### What is expected
Write only the number of lines below in which "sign" occurs.

(Collected data)
▼

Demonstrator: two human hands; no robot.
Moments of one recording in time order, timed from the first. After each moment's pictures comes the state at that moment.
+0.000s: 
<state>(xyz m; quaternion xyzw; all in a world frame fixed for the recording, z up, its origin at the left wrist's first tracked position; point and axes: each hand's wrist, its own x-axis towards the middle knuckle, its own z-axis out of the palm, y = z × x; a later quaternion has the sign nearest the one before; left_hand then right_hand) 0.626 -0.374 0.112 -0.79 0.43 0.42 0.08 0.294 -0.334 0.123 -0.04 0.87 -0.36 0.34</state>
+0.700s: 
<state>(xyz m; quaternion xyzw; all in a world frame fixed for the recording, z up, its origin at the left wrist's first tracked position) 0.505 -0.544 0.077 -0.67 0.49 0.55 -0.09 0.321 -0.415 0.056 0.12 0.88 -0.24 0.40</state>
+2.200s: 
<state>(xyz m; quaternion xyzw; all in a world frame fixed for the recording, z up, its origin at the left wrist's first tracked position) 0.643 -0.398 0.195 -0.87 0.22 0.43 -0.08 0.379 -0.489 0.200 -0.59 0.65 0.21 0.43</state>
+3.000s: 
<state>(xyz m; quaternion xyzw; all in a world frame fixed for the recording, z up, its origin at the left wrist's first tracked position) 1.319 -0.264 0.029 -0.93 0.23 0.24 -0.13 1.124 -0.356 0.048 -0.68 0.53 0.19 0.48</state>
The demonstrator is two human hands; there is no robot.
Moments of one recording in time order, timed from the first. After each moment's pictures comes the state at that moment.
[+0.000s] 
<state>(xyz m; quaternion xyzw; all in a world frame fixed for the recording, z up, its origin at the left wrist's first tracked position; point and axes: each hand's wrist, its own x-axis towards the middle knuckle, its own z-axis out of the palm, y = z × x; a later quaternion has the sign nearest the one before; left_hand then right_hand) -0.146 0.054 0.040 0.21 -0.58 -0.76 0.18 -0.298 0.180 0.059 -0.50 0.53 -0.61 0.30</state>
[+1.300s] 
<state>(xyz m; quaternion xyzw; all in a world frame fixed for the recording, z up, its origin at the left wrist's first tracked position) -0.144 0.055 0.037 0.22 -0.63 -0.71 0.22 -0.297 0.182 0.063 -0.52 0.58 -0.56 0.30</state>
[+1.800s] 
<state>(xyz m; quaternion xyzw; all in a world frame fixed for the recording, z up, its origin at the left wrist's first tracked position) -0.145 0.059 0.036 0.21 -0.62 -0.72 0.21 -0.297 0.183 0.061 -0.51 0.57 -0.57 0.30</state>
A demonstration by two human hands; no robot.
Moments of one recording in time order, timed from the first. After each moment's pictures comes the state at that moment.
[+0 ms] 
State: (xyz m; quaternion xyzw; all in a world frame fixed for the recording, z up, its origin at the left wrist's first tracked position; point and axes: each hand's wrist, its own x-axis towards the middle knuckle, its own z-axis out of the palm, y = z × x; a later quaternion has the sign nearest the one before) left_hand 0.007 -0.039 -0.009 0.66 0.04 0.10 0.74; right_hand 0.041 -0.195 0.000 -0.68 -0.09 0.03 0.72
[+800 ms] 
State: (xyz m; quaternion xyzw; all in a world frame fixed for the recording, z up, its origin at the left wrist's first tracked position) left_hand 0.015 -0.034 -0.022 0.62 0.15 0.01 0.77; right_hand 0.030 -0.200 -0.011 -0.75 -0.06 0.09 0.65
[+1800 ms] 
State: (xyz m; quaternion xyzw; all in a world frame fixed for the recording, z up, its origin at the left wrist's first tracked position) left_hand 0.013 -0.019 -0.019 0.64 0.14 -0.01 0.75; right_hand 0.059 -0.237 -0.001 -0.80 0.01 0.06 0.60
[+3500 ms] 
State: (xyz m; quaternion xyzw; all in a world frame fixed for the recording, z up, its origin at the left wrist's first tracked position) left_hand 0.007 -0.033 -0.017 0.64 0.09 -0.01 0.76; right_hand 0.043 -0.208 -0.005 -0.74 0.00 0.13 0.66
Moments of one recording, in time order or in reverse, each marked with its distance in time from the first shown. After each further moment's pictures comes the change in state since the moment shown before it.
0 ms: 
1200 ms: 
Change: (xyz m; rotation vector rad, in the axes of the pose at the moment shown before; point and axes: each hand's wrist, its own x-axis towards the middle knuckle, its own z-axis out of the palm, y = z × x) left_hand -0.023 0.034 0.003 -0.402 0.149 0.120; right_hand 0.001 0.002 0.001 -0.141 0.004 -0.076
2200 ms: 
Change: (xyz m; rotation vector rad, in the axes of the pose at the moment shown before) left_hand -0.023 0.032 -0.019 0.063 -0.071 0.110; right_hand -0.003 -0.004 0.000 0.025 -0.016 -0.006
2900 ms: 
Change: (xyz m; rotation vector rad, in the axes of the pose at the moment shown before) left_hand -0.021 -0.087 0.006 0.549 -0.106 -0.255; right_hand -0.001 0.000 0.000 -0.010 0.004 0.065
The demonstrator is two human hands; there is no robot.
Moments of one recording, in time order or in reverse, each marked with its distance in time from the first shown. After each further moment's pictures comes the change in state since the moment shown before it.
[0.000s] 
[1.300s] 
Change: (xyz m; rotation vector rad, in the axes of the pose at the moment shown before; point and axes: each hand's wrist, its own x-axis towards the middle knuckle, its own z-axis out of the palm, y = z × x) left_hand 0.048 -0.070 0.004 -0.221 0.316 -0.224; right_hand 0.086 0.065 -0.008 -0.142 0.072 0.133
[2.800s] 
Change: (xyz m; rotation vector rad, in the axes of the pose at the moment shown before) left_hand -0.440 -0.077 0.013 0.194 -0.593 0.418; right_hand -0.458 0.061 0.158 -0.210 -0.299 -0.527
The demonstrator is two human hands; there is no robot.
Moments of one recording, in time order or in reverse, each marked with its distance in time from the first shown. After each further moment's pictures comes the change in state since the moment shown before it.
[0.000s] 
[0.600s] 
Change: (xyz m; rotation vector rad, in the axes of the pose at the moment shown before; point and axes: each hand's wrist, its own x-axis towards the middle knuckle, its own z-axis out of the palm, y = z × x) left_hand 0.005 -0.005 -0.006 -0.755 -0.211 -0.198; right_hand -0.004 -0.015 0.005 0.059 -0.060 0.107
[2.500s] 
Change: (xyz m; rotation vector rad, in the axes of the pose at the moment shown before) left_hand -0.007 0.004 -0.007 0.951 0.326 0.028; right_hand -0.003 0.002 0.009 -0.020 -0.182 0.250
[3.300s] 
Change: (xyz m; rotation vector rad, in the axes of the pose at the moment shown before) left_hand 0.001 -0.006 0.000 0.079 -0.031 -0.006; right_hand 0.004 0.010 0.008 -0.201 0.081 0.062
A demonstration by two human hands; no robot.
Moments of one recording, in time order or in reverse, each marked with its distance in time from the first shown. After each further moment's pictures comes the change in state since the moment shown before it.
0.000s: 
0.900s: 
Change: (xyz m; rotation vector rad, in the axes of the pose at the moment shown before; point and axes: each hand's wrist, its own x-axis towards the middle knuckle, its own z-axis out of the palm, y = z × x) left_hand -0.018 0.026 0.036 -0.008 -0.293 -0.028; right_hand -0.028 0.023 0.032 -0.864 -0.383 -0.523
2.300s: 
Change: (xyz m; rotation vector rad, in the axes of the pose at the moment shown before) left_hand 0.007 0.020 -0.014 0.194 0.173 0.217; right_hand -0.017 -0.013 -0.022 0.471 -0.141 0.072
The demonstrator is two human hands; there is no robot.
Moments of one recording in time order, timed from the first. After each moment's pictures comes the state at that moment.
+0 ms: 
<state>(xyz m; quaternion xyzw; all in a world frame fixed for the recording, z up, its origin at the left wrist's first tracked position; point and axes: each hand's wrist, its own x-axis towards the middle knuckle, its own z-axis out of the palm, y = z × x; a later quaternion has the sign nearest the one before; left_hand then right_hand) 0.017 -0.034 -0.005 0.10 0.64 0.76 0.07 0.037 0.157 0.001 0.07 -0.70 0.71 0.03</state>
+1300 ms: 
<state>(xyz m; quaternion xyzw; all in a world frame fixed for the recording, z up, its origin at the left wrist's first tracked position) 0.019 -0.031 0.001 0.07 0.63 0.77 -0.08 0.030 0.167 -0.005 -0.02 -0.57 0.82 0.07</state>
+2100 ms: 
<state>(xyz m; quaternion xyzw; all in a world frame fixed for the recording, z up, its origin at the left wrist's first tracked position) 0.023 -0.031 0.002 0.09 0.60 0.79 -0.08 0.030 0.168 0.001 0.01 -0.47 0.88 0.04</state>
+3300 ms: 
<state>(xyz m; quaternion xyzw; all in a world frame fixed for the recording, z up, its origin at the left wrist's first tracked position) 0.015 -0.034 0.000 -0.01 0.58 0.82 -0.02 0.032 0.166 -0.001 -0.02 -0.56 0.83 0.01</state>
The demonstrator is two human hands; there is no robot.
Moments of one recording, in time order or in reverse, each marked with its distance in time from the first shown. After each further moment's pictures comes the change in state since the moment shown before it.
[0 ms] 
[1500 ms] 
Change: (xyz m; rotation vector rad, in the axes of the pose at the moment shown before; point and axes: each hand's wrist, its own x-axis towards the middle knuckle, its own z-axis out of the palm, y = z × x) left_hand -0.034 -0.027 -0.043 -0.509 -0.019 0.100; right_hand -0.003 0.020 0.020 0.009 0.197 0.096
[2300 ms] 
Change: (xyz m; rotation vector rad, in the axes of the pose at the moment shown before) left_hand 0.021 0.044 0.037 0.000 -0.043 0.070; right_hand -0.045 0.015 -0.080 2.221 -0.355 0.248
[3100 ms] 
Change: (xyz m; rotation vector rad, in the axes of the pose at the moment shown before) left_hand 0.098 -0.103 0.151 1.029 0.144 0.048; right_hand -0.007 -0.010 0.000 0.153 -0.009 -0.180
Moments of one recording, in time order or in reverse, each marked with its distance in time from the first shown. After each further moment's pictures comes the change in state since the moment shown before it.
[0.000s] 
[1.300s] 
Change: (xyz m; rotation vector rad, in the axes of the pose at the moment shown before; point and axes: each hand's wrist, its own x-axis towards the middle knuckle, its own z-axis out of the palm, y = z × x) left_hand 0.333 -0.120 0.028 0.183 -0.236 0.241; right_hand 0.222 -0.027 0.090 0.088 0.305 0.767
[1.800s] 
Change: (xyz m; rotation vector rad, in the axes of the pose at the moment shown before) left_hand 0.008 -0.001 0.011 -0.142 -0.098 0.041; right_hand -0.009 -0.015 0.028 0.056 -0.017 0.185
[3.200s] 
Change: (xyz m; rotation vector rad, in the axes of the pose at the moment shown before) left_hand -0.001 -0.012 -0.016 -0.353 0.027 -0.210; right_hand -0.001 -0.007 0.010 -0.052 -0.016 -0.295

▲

### Written answer
4